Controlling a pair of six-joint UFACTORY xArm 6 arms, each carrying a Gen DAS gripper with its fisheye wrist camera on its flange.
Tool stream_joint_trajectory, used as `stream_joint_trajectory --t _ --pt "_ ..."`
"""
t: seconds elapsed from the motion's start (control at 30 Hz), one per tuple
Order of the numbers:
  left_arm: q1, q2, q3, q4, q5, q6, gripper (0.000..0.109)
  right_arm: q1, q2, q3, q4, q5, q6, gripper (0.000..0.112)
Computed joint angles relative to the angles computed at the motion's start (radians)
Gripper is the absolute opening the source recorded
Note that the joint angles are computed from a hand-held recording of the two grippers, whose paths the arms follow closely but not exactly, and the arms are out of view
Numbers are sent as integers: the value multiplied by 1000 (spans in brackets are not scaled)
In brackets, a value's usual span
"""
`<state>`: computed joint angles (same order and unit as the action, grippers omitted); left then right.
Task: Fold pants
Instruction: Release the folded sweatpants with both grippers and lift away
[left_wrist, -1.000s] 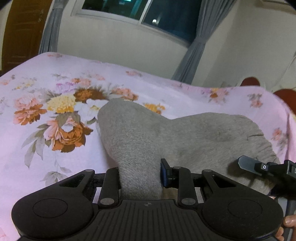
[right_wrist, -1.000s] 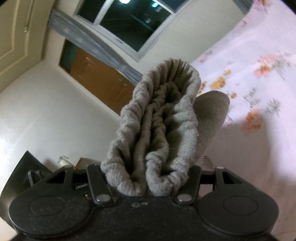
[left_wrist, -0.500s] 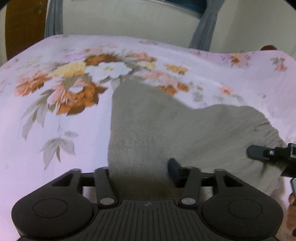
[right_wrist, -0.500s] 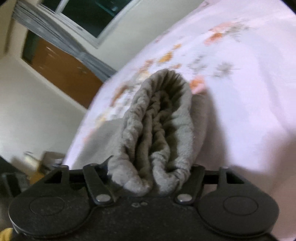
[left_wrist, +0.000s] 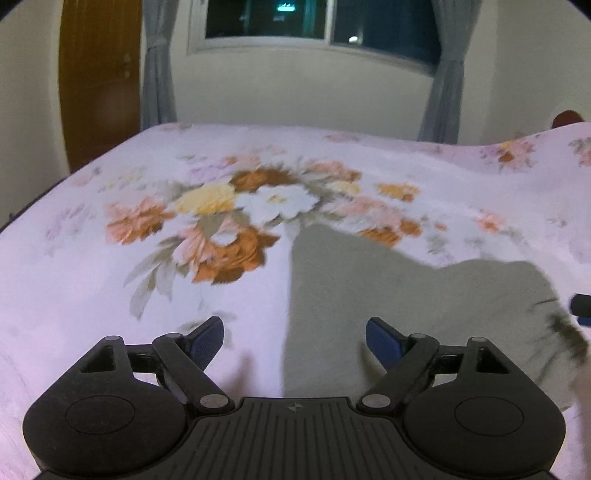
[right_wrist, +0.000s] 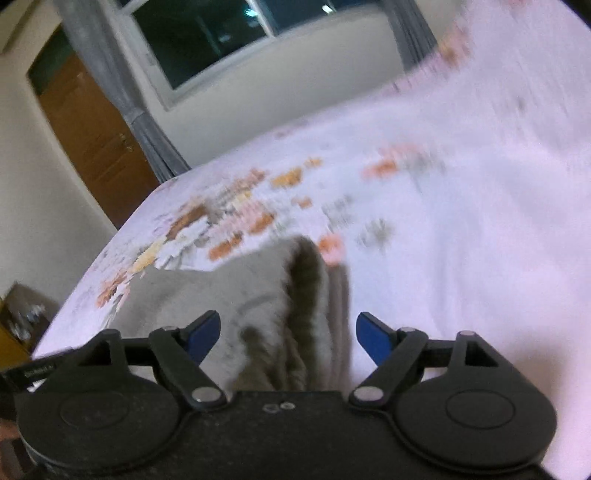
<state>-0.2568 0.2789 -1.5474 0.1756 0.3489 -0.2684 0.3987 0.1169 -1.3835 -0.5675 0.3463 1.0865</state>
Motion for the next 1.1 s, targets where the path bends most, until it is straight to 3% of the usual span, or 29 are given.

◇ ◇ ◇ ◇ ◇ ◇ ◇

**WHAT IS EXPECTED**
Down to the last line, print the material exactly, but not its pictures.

**RESULT**
Controlling a pair of six-joint UFACTORY xArm 6 arms, each carrying a Gen DAS gripper with its fisheye wrist camera on its flange.
Tool stream_joint_trajectory, used as `stream_joint_trajectory --t _ --pt "_ ..."`
"""
t: seconds elapsed from the motion's start (control at 30 Hz), one per tuple
Order of the numbers:
  left_arm: q1, q2, q3, q4, q5, q6, gripper (0.000..0.109)
  right_arm: q1, q2, q3, q4, q5, q6, gripper (0.000..0.112)
Computed joint angles relative to the angles computed at the motion's start (radians)
Gripper is the absolute opening the source recorded
Note that the joint angles are computed from a hand-held recording of the two grippers, whose paths the arms follow closely but not exactly, and the arms are out of view
Numbers are sent as integers: the value multiplied by 1000 (spans in brackets are not scaled)
In brackets, a value's usual span
"""
`<state>`: computed joint angles (same order and unit as the action, grippers omitted); left then right.
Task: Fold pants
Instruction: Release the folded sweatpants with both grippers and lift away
[left_wrist, -1.000s] 
[right_wrist, -1.000s] 
[left_wrist, -0.500s] 
[right_wrist, -0.500s] 
[left_wrist, +0.000s] 
[right_wrist, +0.000s] 
<state>-0.2568 0.2789 -1.5474 0.1756 0.3489 -0.2684 0.3987 0.1169 -1.3835 -0.5675 0.3463 1.0865</state>
Motion for the next 1.1 s, targets where the path bends most, until it is straight to 3% of the usual span, or 29 are given.

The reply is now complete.